Arbaclofen, a GABA-B agonist, proved somewhat effective in two trials of fragile X syndrome. In the first, a double-blind, placebo-controlled crossover study of 65 individuals with the full fragile X mutation, the researchers observed “positive trends” in “multiple global measures.”

Another group studied arbaclofen in mice lacking FMR1, the fragile X gene. The researchers found that arbaclofen restores protein synthesis in the mouse brains to normal levels. Most significantly, chronic administration of arbaclofen decreases the density of dendritic spines — the signal-receiving branches of neurons — in the mutant mice, but not in controls.

Brain dysfunction:

In another elegant paper, researchers described how eliminating a gene called TAOK2 changes the shape of dendrites. This gene is present in the chromosomal region 16p11.2, which is strongly linked to autism. TAOK2 interacts with three signaling proteins, NRP1, SEMA3A and JNK. These interactions may be a major factor in setting E/I balance.

Some of the first studies of mouse models and human autopsy material found evidence for altered cerebellar function in autism. A paper published this year demonstrated that the number of Purkinje cells drops by 60 percent after two months and 80 percent after four months in mouse models of tuberous sclerosis complex.

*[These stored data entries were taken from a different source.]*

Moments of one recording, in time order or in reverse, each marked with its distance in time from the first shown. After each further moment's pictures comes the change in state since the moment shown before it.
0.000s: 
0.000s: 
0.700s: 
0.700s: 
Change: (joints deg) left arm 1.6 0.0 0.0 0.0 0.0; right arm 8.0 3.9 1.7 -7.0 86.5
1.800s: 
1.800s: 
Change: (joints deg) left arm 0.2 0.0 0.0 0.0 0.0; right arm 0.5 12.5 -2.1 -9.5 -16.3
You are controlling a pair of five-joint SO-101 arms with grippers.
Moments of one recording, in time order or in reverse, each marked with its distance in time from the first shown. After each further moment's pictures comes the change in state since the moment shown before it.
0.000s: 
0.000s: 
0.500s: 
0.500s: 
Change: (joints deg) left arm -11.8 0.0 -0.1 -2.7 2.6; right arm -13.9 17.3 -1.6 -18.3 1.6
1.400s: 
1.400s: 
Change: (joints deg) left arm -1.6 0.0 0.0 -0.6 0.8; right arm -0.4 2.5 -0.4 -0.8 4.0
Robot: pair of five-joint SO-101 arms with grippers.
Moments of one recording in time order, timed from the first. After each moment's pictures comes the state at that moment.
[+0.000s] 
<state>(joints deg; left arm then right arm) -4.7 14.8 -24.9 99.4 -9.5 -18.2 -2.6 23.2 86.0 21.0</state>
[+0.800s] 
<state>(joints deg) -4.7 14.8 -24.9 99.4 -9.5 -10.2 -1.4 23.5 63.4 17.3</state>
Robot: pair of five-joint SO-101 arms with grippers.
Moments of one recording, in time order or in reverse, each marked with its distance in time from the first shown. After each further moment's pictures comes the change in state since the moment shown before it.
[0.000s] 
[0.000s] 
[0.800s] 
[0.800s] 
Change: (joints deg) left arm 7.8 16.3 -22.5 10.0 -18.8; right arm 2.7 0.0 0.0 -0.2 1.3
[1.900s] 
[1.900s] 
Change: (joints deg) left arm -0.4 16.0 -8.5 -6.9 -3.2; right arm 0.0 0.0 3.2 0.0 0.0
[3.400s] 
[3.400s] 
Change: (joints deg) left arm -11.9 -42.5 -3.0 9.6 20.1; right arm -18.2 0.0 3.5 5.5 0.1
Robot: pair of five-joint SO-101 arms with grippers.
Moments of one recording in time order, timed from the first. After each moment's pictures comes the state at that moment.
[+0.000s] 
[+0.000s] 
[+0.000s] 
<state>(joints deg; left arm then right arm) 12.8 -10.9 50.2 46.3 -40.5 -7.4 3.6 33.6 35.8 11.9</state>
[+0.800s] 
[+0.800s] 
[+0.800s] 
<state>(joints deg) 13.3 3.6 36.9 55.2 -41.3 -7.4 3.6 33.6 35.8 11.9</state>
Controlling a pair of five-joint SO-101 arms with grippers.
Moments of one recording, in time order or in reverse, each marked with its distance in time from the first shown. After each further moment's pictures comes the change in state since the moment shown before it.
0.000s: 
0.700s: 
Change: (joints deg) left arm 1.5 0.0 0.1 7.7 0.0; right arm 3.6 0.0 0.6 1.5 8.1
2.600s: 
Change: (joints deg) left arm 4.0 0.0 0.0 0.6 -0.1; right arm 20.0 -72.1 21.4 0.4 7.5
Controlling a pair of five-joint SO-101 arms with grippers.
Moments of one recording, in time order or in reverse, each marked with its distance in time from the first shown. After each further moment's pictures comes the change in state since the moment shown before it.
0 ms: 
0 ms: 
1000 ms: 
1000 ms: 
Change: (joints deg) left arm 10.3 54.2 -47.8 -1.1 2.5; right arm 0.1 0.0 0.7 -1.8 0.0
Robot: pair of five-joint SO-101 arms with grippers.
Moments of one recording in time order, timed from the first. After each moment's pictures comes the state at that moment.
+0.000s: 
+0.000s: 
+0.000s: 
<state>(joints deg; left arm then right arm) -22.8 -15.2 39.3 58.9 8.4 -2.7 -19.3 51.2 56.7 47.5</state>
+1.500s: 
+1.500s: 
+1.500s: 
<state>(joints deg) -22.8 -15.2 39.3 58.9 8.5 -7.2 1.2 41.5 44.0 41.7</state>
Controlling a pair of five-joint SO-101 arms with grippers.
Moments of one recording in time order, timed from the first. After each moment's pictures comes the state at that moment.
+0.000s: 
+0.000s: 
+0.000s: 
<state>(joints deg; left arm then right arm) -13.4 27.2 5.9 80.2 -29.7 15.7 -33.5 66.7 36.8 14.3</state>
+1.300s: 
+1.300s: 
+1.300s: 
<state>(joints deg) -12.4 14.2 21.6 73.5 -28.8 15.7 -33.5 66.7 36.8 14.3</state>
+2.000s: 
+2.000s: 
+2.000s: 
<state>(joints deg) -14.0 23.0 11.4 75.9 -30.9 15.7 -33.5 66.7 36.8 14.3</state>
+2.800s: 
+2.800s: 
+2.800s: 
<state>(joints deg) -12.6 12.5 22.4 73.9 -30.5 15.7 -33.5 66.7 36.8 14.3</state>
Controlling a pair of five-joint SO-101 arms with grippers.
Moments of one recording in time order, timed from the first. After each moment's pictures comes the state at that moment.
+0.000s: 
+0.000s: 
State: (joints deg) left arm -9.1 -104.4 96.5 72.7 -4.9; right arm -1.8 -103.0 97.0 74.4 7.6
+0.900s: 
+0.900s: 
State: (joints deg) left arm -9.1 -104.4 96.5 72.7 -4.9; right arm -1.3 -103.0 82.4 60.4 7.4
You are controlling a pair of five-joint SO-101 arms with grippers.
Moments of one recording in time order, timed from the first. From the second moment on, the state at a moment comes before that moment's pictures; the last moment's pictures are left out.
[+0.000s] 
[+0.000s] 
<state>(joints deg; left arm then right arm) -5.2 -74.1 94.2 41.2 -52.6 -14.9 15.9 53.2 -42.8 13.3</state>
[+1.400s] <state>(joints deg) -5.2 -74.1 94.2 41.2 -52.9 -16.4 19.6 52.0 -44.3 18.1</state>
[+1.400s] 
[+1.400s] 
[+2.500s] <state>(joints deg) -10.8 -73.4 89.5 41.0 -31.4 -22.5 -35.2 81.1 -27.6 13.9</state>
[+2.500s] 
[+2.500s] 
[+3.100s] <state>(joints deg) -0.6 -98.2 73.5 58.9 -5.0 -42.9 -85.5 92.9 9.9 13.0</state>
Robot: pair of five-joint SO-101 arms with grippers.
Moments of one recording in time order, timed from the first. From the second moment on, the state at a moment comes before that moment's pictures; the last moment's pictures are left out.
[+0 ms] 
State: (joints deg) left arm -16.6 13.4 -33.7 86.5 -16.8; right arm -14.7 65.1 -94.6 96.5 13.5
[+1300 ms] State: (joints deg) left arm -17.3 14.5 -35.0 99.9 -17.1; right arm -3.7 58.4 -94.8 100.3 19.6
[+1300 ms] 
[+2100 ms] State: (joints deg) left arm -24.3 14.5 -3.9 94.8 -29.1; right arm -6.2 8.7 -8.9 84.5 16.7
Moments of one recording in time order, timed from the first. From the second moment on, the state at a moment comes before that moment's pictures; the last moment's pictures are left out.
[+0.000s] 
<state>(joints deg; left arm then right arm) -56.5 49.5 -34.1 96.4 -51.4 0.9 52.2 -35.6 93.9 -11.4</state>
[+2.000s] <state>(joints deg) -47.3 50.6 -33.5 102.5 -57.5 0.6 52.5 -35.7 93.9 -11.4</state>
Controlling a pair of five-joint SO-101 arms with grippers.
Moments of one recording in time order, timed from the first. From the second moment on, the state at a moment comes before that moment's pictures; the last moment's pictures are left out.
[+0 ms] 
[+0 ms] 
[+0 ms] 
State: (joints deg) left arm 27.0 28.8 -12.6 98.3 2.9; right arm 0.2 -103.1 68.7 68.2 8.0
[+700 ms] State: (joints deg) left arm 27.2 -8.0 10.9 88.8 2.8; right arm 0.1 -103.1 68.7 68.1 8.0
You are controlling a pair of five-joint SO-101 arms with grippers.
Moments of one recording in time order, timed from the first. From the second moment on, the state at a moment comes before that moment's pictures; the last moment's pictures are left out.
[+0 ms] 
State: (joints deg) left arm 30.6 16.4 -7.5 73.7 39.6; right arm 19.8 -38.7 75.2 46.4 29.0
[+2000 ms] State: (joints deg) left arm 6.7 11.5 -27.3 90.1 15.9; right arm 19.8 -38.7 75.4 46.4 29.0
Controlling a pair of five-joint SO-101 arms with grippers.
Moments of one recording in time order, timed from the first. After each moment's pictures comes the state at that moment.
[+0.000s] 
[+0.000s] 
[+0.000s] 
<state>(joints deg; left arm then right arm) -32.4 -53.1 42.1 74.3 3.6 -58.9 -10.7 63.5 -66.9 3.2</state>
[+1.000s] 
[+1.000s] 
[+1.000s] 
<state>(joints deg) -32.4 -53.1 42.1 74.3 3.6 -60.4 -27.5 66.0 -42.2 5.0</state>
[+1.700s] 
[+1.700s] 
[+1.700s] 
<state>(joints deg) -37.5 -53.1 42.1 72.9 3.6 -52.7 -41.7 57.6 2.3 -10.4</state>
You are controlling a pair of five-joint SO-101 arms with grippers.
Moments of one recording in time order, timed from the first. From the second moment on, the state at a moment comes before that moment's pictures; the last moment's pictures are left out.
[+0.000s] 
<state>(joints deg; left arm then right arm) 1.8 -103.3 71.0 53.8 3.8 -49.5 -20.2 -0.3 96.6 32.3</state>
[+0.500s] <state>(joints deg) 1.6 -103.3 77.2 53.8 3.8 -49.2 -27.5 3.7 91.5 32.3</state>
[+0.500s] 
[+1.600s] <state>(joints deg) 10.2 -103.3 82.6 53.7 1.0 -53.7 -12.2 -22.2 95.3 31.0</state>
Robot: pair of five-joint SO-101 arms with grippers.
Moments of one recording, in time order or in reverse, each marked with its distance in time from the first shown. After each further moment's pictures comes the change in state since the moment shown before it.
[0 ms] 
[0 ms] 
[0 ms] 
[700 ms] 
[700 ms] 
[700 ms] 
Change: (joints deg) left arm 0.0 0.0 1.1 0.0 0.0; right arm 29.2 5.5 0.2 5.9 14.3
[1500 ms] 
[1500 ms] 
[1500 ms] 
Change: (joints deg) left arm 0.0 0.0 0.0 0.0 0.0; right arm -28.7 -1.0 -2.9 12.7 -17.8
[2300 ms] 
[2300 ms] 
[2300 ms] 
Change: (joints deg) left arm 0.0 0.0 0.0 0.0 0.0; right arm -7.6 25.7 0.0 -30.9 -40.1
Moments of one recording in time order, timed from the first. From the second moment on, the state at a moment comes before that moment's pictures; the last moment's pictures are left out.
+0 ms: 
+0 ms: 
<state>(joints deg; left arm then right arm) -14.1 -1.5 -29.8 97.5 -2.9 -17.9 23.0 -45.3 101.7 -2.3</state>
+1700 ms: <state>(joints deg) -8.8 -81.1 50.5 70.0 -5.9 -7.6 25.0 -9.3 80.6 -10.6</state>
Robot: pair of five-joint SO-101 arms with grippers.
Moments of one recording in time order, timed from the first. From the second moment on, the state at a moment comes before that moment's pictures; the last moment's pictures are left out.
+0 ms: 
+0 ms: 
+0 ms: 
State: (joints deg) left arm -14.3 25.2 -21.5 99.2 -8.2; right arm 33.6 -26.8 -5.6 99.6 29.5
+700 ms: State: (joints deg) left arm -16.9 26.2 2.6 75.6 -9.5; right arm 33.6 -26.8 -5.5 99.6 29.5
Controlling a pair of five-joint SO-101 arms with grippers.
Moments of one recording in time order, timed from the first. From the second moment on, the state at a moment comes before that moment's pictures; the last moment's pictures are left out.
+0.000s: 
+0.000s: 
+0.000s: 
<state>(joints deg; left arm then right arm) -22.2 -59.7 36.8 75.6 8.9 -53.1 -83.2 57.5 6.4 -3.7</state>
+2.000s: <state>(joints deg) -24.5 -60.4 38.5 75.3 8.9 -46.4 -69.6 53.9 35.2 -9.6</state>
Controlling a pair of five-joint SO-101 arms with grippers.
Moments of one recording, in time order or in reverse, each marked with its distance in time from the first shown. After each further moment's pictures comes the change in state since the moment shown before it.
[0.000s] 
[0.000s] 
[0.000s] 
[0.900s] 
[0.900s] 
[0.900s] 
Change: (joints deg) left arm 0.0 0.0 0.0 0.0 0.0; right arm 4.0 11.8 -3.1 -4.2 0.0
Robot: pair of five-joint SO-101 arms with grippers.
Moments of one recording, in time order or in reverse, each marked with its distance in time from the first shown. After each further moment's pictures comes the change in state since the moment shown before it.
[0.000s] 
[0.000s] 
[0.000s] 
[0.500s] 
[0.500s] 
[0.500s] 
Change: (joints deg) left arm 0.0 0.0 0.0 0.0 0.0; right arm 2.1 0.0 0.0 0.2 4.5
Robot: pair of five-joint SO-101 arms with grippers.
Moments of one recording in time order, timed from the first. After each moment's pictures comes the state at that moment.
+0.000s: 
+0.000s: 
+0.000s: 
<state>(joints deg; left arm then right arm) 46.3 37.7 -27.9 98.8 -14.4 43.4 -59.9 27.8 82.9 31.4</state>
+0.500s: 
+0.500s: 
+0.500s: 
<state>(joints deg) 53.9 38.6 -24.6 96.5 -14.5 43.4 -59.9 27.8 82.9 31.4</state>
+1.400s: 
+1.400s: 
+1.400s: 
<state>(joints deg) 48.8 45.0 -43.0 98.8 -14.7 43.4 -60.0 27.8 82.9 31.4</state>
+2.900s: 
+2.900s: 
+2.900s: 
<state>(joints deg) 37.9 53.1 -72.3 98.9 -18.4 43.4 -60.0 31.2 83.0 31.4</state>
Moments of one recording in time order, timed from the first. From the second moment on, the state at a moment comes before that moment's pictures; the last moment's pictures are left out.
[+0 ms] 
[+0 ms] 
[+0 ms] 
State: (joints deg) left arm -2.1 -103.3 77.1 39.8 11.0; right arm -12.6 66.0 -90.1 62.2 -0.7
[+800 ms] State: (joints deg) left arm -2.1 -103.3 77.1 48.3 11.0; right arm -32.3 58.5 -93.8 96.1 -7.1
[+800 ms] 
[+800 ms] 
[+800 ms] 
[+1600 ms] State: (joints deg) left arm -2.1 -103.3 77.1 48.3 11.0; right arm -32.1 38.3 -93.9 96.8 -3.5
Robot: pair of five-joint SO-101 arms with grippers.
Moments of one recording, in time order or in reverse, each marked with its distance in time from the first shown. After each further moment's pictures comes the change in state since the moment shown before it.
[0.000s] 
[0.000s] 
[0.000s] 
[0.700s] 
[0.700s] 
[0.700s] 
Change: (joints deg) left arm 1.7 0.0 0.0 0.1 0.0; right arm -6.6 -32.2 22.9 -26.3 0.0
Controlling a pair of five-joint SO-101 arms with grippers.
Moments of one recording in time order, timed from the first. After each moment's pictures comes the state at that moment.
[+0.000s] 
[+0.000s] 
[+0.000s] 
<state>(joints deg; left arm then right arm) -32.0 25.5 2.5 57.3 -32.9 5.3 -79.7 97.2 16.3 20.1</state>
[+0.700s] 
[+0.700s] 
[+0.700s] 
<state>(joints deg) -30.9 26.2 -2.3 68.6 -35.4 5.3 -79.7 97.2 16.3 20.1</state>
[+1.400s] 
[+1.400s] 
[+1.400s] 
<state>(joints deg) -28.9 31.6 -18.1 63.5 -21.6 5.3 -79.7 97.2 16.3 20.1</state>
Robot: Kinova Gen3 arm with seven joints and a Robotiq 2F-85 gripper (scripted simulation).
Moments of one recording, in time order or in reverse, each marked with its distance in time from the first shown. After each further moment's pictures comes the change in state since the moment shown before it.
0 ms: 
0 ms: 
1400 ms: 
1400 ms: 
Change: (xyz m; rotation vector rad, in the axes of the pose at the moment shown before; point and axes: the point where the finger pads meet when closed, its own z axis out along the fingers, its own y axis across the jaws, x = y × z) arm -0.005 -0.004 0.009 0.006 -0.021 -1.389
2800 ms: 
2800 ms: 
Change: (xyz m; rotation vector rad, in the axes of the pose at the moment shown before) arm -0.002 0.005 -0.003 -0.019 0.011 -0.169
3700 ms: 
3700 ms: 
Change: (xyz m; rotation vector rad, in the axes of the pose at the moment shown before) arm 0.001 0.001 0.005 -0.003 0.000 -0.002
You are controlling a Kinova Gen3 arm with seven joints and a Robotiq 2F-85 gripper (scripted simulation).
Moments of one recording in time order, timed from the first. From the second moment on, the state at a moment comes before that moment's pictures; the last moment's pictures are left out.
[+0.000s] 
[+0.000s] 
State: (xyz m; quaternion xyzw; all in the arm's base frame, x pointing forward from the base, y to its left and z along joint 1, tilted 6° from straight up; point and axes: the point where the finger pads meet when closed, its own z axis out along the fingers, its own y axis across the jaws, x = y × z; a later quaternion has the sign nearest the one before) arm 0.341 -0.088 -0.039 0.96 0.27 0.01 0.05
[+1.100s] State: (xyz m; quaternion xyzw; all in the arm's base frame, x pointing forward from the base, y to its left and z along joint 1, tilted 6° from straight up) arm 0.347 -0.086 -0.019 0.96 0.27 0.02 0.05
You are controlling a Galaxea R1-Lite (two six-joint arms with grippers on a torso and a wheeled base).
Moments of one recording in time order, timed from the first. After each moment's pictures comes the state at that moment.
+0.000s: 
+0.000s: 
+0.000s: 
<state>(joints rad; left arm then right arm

The mice also show drastic alterations in the shape of the hallmark Purkinje cell dendritic tree, with reduced spine density. They have several autism-like behaviors, including lack of interest in another mouse, repetitive grooming, and more vocalizations compared with controls. Interestingly, the loss in Purkinje cells occurs long after the altered behaviors are first observed. It is encouraging that all of these symptoms can be prevented and reversed by treatment with rapamycin.

Despite the marked heterogeneity of autism in the human population and in animal models, most investigators focus on mean responses. The range of responses is large, so many animals are needed. In particular, electrophysiological or functional magnetic resonance imaging recordings from the cerebral cortex are particularly variable.

One important paper called attention to the possibility that the variation between cortical responses may contain significant information. By examining several sensory modalities, the researchers found that the mean responses are no different in high-functioning individuals with autism and neurotypical controls, but the variability of responses is different between the two groups. They ruled out motion artifacts with clever experiments using global responses recorded in the same regions of interest.

This introduces a new, unexpected concept of an inherently ‘noisy brain’ in people with autism that must be explained and might possibly serve as a biomarker for the disorder. Assays of gene function in mouse models should perhaps examine individual variability as well as changes in mean response.

The challenge for 2013 is to bring these findings in genetics, neural circuits and behaviors one step closer together, and to use all of the information to think of new approaches to therapeutics.